The reign of King Mob seemed triumphant
Not content with committing this shocking and unnatural outrage on humanity
Rachel Jackson died 19 days after her husband was elected. The victory was a decisive one — the culmination of perhaps the hardest-fought and ugliest presidential race in American history. It was a heart attack at age 61 that felled her, though the campaign had found the Virginia native spiraling into frequent bouts of depression. "I would rather be a doorkeeper in the house of God than live in that palace in Washington,” she was believed to have confided to a friend.
Her heart issues had been well-documented for several years, but Andrew Jackson placed the blame for his wife’s death squarely at the feet of his political opponents. “May God Almighty forgive her murderers," the president-elect said at her funeral. "I never can.”
The election of 1828 found Jackson again facing off against John Quincy Adams. Four years prior, Adams had defeated his opponent, a populist political outsider, in a contested decision. Jackson bested Adams in the four-way race by nearly 40,000 votes. With neither candidate having won a majority, however, the 12th Amendment placed the decision in the hands of the House of Representatives. Adams won 13 of 24 states.
Speaker of the House (and fourth-place candidate) Henry Clay would become Adams’ Secretary State, in what Jackson’s followers would come refer to as the “Corrupt Bargain.” With that, campaigning for next election began in earnest. Adams’ first term also saw a two-party system begin to solidify in the wake of the four-man race. Jackson led a burgeoning popular movement as the head of the Democratic ticket. His campaign promises were often abstract, with plans to “reform the government” and “purify the department.”
Adams, the son of America’s second president, was painted a political elitist, who was out of touch with the common man. Opponents of Jackson, meanwhile, had no shortage of fodder. A product of humble beginnings, he’d amassed a cotton-growing plantation with some 44 slaves by the time of his first presidential bid. When one managed to escape, he posted an ad in the Tennessee Gazette, offering, “ten dollars extra, for every hundred lashes any person will give him, to the amount of three hundred.”

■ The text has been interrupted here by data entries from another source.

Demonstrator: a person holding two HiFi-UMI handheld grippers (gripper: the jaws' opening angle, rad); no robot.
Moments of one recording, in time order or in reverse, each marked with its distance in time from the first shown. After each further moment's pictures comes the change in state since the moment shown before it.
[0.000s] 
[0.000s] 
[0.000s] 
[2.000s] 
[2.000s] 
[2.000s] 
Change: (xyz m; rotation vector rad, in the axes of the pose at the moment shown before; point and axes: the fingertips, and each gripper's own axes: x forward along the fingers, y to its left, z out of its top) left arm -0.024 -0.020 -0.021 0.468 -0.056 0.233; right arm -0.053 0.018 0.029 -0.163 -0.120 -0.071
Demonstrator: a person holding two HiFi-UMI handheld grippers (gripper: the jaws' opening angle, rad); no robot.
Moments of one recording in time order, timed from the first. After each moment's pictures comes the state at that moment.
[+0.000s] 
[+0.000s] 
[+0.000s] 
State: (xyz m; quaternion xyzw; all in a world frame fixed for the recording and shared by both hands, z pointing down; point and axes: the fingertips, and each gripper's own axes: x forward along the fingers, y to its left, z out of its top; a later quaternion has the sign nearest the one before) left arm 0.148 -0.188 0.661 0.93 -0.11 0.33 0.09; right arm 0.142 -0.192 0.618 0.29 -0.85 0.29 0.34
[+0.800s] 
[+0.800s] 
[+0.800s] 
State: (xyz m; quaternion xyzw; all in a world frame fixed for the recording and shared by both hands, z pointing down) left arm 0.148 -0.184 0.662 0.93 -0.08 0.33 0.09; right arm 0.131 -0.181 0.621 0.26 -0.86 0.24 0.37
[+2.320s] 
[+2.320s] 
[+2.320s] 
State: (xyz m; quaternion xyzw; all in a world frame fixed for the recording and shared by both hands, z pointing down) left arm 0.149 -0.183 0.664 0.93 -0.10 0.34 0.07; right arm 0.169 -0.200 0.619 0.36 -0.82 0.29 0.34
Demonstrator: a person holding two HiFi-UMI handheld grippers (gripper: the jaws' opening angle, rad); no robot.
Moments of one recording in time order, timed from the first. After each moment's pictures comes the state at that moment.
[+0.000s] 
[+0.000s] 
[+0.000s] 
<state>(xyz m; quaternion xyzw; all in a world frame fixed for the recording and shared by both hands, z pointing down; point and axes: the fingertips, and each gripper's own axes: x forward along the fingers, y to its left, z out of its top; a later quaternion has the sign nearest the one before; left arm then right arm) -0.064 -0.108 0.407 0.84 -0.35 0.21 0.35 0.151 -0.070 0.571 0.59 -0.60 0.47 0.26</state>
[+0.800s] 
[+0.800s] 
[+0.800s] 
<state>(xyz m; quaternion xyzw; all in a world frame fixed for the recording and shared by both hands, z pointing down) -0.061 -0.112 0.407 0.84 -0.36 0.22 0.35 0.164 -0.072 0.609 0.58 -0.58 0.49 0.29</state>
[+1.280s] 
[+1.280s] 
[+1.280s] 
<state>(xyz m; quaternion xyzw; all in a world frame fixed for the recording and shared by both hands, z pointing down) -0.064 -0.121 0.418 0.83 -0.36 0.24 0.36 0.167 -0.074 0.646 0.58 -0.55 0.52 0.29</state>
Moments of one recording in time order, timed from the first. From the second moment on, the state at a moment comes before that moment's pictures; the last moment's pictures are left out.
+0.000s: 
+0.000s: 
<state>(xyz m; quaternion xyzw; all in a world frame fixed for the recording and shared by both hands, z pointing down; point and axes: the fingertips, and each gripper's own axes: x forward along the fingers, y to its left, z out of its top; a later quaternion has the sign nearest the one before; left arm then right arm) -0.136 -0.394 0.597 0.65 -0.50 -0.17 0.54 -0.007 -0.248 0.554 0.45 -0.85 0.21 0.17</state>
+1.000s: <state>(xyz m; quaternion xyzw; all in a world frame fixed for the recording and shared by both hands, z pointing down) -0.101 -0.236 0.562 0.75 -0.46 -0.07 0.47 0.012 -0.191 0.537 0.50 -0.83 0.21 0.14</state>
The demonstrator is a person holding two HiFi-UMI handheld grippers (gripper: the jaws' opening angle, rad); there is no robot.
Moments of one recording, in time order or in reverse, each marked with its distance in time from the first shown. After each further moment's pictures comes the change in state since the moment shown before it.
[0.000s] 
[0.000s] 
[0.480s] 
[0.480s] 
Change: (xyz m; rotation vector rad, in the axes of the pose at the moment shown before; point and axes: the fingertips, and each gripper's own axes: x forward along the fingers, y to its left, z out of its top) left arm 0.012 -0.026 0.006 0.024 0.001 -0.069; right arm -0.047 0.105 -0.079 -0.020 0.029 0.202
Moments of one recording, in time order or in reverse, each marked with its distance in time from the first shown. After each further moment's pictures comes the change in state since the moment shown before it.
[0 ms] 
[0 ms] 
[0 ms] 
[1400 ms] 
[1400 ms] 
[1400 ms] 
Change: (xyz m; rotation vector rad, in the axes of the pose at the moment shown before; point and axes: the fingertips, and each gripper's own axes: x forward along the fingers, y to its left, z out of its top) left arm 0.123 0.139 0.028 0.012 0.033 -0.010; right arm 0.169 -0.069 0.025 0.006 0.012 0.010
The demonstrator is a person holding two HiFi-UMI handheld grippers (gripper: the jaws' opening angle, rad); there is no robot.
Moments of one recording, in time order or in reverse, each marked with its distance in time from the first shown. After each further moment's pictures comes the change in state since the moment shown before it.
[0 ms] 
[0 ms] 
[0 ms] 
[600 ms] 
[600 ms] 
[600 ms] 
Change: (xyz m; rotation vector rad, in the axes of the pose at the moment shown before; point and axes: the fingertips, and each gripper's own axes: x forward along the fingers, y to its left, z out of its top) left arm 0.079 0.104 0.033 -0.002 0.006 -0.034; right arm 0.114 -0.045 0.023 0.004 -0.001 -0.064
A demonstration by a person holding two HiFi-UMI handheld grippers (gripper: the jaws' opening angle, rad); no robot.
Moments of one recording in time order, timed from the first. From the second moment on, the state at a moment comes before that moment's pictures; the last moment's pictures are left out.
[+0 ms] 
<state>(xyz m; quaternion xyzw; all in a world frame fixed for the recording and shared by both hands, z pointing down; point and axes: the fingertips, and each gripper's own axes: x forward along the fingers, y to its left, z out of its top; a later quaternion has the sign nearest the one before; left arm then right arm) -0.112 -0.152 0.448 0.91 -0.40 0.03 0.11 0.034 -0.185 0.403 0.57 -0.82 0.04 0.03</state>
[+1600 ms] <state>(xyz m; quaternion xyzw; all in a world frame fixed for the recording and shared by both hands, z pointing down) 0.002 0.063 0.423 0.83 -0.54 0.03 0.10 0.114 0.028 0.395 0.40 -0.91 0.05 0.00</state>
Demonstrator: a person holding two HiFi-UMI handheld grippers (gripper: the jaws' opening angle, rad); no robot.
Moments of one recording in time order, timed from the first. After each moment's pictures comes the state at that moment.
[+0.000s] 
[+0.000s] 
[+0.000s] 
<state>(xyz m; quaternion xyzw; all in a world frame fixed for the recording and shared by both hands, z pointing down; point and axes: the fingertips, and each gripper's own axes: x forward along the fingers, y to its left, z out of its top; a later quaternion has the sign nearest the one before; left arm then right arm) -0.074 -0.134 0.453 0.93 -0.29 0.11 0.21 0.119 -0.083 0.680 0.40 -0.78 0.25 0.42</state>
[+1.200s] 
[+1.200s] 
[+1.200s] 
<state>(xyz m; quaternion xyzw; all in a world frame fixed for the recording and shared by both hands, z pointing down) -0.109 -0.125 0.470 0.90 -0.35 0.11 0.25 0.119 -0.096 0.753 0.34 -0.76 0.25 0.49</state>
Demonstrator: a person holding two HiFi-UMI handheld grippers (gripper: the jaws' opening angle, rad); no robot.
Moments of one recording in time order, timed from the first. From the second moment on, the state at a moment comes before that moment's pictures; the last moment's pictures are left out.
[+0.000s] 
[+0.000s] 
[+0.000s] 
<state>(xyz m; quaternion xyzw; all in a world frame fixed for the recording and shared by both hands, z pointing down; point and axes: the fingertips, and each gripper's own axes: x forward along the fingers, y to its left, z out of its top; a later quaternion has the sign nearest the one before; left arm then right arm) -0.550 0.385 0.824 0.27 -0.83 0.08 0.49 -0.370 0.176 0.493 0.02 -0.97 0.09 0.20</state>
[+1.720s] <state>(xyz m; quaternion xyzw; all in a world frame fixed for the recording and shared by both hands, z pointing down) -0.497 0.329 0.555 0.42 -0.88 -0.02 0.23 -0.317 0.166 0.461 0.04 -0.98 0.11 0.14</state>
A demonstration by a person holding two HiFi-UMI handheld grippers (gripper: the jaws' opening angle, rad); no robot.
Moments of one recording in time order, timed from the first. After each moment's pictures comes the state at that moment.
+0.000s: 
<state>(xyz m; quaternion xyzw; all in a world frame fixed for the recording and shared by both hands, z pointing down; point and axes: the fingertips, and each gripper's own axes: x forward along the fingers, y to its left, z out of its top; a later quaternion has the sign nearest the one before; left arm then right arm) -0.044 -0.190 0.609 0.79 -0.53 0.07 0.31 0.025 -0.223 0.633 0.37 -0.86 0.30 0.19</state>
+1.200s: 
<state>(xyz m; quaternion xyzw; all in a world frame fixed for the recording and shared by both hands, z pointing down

He rarely met a man he didn’t want to duel, challenging more than 100 over the course of his life. In 1806, he shot Charles Dickinson in the chest, over a racehorse bet. But it was Jackson’s wholesale slaughter of Native Americans that was almost certainly his most horrific legacy, earning him the nickname “Indian killer” decades before he signed the Indian Removal Act that gave rise to the Trail of Tears.
Published at the height of the 1828 campaign, The Coffin Handbills turned Jackson’s checkered (but celebrated) military history against him. True accounts of native slaughter were heightened. Suddenly, it wasn’t enough to simply murder hundreds, the General had decided to cap things off by, quite literally, eating unarmed innocents for breakfast.
“Not content with committing this shocking and unnatural outrage on humanity,” the broadsheet read, “he attempted to compel all the officers and soldiers under his command, to make a breakfast of the same kind, alleging that it was better than camp beef; but finding that this act of tyranny would produce a general revolt, he was compelled, from necessity, to abandon the project.”
Rachel Jackson was targeted, as well. When they married in 1791, they were unaware that her divorce from a prior husband had not been finalize. The publisher seized on this discovery, leveling charges of adultery and bigamy.
While the accusations were made on Adams’ behalf, ultimately the President refused to participate. Jackson, on the other hand, played along happily, outlining how papers should attack his opponent. In one particularly memorable bit of mudslinging, Adams was accused of pimping out an American girl to the Russian Czar. Such sexual services were said to be behind his success as an ambassador to the country.
This time, Jackson won in a landslide.
After an historically ugly campaign, Adams sat out the March 4th inauguration. The public, however, did not. Between 10,000 and 20,000 people showed up to the Capitol to see Jackson sworn in. Attendees rushed the White House for a party Rep. James Hamilton Jr. later called a “Saturnalia.” The public mixed with the Washington elite. Large tubs of whiskey-spiked orange punch and ice cream were served, and ultimately passed through White House windows in hopes of shepherding the unruly mob outside.
Hoping to shake the President’s hand, a crowd backed Jackson up agains the wall. Tired and overwhelmed, security finally came to his aid and ushered him back to his hotel for dinner. Aghast by the scene that had unfolded, then-Supreme Court Justice Joseph Story noted, "The reign of King Mob seemed triumphant.”